It seems like these communities are a lot more focused on original content than reddit somehow, unless i’m missing something. Like, Mastodon seems to have loads of bots reposting stuff straight from twitter. I guess i’m wondering why i don’t see more reddit content bots, or shameless reposts. Is it to save server space? Is it just faux pas?
Why make a repost in the first place? Karma? Influence? You’ll find neither in this dark, empty, wasteland.
But it’ll pick up on Monday, and I’m sure we’ll be swarming with more bots than you can shake a Turing test at before long.
I guess a repost can be useful to add content to a relevant community and provoke discussion there (eg, something posted on a David Lynch community would be of interest to a Twin Peaks community.

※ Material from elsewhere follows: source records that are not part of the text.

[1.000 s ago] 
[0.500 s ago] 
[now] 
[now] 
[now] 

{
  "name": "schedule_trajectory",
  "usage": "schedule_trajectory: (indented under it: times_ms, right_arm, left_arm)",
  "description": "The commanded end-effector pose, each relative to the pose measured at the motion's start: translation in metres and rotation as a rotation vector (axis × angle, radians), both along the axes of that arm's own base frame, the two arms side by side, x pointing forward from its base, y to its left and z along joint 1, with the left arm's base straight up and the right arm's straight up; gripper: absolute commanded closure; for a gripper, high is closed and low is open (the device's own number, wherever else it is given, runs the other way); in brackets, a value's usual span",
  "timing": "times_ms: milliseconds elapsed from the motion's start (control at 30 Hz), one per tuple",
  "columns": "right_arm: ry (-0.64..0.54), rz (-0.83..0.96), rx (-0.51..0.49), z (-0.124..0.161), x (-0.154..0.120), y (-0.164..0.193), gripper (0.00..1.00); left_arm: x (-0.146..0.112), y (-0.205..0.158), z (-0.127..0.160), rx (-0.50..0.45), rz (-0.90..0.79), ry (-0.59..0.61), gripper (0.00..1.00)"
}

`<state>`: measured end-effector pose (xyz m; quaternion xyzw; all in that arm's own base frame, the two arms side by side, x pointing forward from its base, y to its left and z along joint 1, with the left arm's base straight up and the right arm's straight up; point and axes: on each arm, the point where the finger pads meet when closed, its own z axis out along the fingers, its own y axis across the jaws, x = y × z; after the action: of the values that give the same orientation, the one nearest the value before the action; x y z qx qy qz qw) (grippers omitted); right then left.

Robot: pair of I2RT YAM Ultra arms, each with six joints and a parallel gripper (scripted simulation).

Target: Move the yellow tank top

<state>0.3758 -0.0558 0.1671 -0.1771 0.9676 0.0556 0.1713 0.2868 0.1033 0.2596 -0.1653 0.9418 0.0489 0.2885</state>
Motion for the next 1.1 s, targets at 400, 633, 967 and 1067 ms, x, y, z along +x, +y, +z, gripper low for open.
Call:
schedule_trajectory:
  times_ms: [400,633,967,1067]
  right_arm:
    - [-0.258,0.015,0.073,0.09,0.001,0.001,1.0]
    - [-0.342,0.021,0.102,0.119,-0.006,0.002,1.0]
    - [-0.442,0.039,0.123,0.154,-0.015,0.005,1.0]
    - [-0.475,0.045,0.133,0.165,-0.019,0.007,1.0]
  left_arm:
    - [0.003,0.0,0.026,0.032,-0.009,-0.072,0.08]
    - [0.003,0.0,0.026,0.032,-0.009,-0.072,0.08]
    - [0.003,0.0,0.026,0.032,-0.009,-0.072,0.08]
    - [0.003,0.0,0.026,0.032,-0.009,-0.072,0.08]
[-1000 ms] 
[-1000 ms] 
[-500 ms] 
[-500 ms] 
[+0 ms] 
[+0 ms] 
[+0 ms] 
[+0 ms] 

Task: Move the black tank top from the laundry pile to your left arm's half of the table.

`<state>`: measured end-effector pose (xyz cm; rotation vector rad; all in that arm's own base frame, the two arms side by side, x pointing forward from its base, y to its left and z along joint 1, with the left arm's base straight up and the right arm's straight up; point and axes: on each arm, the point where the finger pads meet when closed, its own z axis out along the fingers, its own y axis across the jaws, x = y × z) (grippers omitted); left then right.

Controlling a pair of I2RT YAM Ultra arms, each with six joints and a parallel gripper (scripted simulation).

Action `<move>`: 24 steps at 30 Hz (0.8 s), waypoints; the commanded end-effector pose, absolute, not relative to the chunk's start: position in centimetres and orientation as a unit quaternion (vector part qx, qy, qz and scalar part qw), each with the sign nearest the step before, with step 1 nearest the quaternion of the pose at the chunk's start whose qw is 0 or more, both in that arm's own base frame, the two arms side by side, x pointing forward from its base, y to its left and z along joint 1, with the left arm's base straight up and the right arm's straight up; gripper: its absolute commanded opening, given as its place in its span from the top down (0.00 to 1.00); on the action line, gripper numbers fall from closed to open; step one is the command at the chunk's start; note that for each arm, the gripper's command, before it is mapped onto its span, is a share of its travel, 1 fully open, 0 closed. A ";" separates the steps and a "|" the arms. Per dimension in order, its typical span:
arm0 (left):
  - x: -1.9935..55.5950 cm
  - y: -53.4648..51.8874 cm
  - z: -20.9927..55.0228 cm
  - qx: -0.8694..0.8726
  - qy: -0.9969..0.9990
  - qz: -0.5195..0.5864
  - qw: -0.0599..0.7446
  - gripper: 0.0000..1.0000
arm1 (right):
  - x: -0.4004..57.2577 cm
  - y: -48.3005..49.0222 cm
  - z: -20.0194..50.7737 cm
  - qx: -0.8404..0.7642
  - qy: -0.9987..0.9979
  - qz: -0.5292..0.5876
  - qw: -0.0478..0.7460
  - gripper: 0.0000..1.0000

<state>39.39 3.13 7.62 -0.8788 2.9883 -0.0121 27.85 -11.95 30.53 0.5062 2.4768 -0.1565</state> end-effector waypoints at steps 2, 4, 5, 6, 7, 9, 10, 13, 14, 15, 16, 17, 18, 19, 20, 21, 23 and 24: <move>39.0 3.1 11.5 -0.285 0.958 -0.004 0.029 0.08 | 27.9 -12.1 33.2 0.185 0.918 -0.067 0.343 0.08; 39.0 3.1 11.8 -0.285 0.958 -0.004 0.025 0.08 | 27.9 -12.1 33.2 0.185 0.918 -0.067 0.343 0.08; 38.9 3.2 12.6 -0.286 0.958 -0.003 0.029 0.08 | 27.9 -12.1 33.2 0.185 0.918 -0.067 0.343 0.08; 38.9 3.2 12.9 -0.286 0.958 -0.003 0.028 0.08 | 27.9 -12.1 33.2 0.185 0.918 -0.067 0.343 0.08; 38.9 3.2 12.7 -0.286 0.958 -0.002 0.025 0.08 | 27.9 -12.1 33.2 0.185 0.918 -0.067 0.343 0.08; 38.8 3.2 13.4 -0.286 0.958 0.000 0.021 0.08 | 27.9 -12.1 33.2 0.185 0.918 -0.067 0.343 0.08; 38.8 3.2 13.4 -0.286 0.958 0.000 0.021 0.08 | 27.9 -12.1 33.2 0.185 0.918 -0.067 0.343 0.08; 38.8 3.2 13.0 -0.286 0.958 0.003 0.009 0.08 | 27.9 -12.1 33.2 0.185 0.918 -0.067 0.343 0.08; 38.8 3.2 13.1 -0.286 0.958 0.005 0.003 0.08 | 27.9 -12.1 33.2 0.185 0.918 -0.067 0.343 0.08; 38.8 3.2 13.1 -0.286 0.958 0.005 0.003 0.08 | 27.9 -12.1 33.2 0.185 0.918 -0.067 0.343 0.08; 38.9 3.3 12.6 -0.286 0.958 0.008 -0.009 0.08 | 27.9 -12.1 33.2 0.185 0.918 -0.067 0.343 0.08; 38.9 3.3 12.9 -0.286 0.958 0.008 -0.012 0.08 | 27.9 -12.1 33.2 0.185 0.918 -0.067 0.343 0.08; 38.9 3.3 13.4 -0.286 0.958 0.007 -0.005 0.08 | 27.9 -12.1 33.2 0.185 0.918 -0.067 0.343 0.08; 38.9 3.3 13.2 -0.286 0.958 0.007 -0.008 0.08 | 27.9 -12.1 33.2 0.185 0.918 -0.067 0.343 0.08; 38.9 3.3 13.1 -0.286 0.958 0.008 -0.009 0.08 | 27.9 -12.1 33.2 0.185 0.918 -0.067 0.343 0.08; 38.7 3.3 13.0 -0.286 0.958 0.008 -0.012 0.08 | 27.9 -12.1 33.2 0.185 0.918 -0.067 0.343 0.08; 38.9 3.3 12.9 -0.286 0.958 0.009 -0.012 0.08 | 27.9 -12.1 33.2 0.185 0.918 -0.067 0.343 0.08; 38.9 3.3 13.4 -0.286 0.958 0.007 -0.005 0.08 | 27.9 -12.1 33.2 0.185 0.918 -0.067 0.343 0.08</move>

Not if it’s for karma-whoring of course, but does Lemmy even lend itself to that? I’m new, so I can’t really say but it doesn’t seem like it so far.
There is a crosspost feature for these situations, I’ve seen some using it properly and some using it to spam but hopefully we can discourage the latter somehow.
I should clarify that there’s no karma, because there are very few users. Once there are more people, some users will try to make a bot which farms karma, for the usual reasons.
Reposting definitely serves some useful function, but too much reposting from Reddit will just make Lemmy feel like a cheap knock-off. At this early stage, I feel like new content and chat works better, but that’s just an intuition.
I should clarify that there’s no karma, because there are very few users.
No, theres no karma because we dont need that stupid system on Lemmy
I agree the amount of good content that gets missed thanks to people reposting the same content for worthless internet points is shocking
“Female humans of reddit with big boobs: whats the sexiest sex you’ve ever sexed with a big dick epok gamer in your pussying pussy?”